If you struggled at work every day and got negative feedback for things you did or didn’t do, what would that do to your confidence and self-esteem? What would make you continue to push yourself to improve?
Many kids with learning and thinking differences have negative experiences in school and beyond because of what they do or don’t do. Think about the child with ADHD who keeps forgetting her homework and gets marked down for it. Or the child with dyscalculia who rarely finishes the math worksheet in class—or gets half the answers wrong. Those experiences can be frustrating and defeating.
So what makes kids with learning and thinking differences continue to push themselves to improve? The answer lies with being—and staying—motivated.
The Importance of Motivation
Motivation is the drive behind an action you take. It’s the force behind training long hours for a sport tryout or staying up late to make a science project even better.
Usually there’s an incentive involved. Making the team or having people admire your project at the science fair feels good, which makes the hard work leading up to it worth it. The positive feedback provides motivation to do it again the next time.
It can also lead kids to continue to try over the long haul. The incentive of having positive experiences and outcomes can keep them working despite hurdles. And the ability to do that is key for kids with learning and thinking differences.
Motivation and Kids With Learning and Thinking Differences
What gives kids the drive to do things? Often, it’s the prospect of succeeding—or at least improving so you can succeed. The more kids feel competent at a task, the more likely they are to enjoy the activity and want to get better at it. Success builds motivation, which leads to more success.
But kids with learning and thinking differences typically experience more setbacks than their peers. They face more challenges. And improvement and success may come more slowly or less frequently despite hard work. That can take a toll on motivation.
If a child studies for a test and still doesn’t do well, she might be motivated to try harder and do better next time. But if she keeps doing poorly, she may start to think, “Why bother studying for the next test? It’s not going to make a difference.”
Over time, she may start to anticipate a bad outcome with anything she does. That can cause her to give up easily, not try her best and avoid challenges altogether.
But if she finds the motivation to try yet again, she can persevere. She might be willing to stick with it even if she doesn’t have positive experiences at first. And that can build resilience.
How to Help Your Child Find Motivation
Kids with learning and thinking differences need motivation to try and try again. But without a strong history of success, your child may need more of a boost from you. Here are some ways you can help your child stay motivated.
Help her feel successful. Feelings of success aren’t limited to the end of a project. With a little help from you at the start, your child can have positive moments along the way.

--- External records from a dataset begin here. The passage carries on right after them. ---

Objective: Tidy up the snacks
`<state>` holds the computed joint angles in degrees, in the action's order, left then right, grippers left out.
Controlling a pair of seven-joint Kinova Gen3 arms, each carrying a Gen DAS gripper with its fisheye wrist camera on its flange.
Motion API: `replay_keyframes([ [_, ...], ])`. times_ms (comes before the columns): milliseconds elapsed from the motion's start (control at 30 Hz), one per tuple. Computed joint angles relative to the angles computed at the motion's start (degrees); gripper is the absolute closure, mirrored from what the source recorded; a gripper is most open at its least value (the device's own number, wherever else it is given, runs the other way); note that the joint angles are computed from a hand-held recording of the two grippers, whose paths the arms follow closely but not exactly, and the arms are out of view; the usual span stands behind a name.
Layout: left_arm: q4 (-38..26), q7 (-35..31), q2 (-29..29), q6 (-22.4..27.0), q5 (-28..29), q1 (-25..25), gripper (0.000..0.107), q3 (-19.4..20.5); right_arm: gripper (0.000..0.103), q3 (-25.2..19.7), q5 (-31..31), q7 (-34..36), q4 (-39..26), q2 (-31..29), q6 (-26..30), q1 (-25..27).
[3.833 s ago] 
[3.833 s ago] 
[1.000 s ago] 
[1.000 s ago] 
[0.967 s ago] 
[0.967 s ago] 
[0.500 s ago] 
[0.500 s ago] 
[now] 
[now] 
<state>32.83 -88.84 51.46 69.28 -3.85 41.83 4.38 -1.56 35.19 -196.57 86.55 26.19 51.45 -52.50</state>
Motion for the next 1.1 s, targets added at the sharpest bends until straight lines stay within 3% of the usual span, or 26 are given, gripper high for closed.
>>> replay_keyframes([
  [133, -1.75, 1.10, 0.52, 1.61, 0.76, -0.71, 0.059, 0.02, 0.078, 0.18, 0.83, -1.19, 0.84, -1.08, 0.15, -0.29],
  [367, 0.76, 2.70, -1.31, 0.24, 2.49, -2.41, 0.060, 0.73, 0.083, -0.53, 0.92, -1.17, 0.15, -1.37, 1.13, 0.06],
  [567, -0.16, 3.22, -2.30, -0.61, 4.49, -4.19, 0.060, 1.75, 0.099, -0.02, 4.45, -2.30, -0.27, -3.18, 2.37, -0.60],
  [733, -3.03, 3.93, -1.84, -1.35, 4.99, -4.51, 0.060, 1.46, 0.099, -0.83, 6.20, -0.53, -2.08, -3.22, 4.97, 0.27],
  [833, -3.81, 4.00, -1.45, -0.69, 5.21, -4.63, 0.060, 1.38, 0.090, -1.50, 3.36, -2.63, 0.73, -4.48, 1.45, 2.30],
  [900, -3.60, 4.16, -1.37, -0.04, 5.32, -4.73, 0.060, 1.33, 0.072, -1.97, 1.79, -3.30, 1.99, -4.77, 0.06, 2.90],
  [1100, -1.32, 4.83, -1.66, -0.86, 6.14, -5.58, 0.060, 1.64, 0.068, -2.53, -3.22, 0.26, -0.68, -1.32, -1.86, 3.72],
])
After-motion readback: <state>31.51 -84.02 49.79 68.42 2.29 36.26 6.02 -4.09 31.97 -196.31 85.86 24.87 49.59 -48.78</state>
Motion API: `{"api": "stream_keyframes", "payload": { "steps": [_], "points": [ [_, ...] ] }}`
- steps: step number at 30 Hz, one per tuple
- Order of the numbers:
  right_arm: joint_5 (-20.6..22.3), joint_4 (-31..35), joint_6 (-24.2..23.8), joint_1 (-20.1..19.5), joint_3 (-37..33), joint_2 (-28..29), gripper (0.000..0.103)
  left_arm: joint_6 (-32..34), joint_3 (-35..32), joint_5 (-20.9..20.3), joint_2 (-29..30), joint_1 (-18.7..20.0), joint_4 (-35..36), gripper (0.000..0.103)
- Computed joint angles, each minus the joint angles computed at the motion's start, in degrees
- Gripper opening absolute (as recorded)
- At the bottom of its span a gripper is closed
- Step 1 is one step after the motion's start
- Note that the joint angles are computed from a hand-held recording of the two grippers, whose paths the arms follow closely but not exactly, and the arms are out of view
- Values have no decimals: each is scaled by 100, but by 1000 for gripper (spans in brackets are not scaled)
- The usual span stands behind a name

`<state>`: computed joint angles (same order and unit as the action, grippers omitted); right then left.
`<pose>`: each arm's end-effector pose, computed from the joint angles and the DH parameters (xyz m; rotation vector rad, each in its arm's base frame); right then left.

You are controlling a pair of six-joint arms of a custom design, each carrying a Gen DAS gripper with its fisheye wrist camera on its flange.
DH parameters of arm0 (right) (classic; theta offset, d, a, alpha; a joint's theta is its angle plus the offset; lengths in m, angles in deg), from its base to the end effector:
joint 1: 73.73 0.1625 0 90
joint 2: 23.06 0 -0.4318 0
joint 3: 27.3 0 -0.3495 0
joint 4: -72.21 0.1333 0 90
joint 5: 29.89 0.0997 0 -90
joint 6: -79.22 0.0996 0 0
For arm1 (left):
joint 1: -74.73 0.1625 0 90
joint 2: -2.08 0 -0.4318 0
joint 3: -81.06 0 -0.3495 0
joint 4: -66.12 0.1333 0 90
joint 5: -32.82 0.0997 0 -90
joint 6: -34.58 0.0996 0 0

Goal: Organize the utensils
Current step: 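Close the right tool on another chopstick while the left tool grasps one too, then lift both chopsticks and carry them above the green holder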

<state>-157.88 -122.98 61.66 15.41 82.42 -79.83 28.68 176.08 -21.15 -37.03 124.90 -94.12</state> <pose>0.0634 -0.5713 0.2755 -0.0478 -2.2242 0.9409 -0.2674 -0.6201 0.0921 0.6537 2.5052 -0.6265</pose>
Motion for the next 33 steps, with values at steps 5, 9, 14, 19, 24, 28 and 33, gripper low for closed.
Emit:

For example, if she has to write a paper, you might download a graphic organizer and help her with the outline. That extra support may help her feel more engaged in the writing process.
It may also build confidence as she’s working on it. So even if the outcome isn’t the greatest, that feeling of success while doing it may help her approach the next paper feeling motivated.
Focus on effort, not outcomes. If your child does well on a test, don’t just share your excitement over the grade. There are more helpful ways to give her praise. Ask her what she did to prepare. Did she make flashcards or get extra help from the teacher?
Do the same if she doesn’t do well. Reflecting on how she approached studying may help her discover other ways to do it next time. That can motivate her to try a new approach.
Foster a growth mindset. If your child tries but doesn’t succeed, avoid saying what’s done is done and leaving it at that. Frame the discussion around the steps she can take. That can help her keep moving forward instead of feeling stuck.
Focusing on “the next time” can help your child develop a “growth mindset.” It can instill the belief that you get better with practice. That’s much more motivating than a “fixed mindset,” the belief that if you’re not naturally great at something you’ll never be great at it.
Get your child out of her comfort zone. When kids experience negative outcomes, they can lose the motivation to try new things. That can happen with activities outside of school, too. But taking risks and trying new things can help kids to uncover new strengths and passions.
That’s why it’s important to stress the upside of trying things that may be difficult at first. Let’s say your child is starting to take piano lessons. She’s struggling just like all kids do when they begin learning a new activity. But if she’s used to having bad experiences when she works at things, she might avoid practicing.
In that case you can say, “I know it’s hard in the beginning. But imagine how great it will feel when you can play that song.” That may remind her of the incentive to keep trying.
Recognize success. No matter how your child does, find something you can say that’s positive and also true. Examples include: “You were a great team player today,” or “Your scales are getting better,” or “It’s great that you asked the teacher for help.”